Shareholders of outsourced electronics manufacturer Celestica (Celestica Stock Quote, Chart TSX, NYSE:CLS) may be worried about the stock’s plunge over the past half year, but portfolio manager David Cockfield says there’s nothing wrong with the company and that typical market jitters are to blame.
Once a dot-com darling, Celestica saw its business shrink in the early 2000s, with its share price plummeting in turn. But the company managed an admirable recovery in the early 2010s and has been showing consistent growth for years now, in turn rewarding investors who saw CLS more than double in value between 2012 and 2017.
But after reaching a high of $19.94 in the spring of 2017, CLS proceeded to slip even lower this past year, starting in July where it tumbled from a high of $16.50 to where it currently sits in the $12.00 range. Celestica hasn’t participated in the new year rally to any measurable extent, either, leaving investors rightfully cagey. Not to worry, says Cockfield.

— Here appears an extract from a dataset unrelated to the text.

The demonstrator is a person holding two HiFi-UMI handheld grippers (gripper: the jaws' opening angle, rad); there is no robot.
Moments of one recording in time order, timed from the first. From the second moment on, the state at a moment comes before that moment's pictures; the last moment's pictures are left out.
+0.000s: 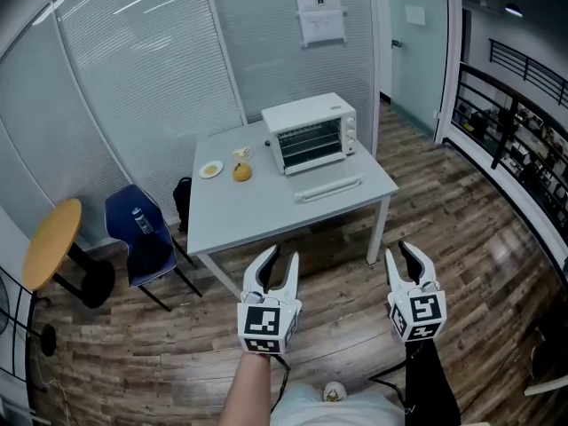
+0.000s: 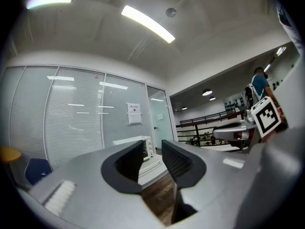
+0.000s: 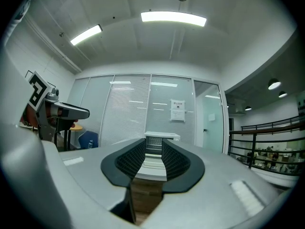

“This is a company that got sold off quite aggressively for no particular reason at all,” says Cockfield, managing director and portfolio manager for Northland Wealth Management, to BNN Bloomberg. “It’s a growth stock, and what often happens in a correction like this is, if you’ve got a reasonable dividend it tends to form a reasonable base for a [stock]. But if you’re not paying a dividend — and I don’t think Celestica does — and it’s a growth stock and if you’ve become concerned in a correction that somehow we’re going to have a recession and there’ll be no growth, these stocks become more volatile, usually on the downside.”
Celestica last reported its earnings in October, where the company posted third quarter results in line with expectations and including adjusted earnings of $0.26 on revenue of $1.71 billion, a 12 per cent year-over-year top line increase. At the time, CEO Rob Mionis said the realignments undertaken by the company in terms of cost efficiencies and focusing on the business strengths were bearing fruit and that Celestica would be entering 2019 in a strong position.
“Celestica delivered solid revenue growth in both our Advanced Technology Solutions and Connectivity & Cloud Solutions segments in the third quarter, as well as continued sequential expansion of our consolidated margin,” Mionis said. “We were particularly pleased with the performance of our CCS business, which delivered steady margin improvements each quarter this year. As we finish 2018, we are excited with the progress we are making on our strategy launched three years ago to diversify our revenue mix and deliver better overall financial performance.”
The company made news in October with the acquisition of Silicon Valley-based Impakt Holdings for US$329 million, a deal which was closed in November.
“There’s absolutely nothing wrong with Celestica,” says Cockfield. “Their prospects are quite good. If you own it, I’d certainly hold onto it, and I think you can even add to it at this particular point in time because the multiple is quite reasonable.”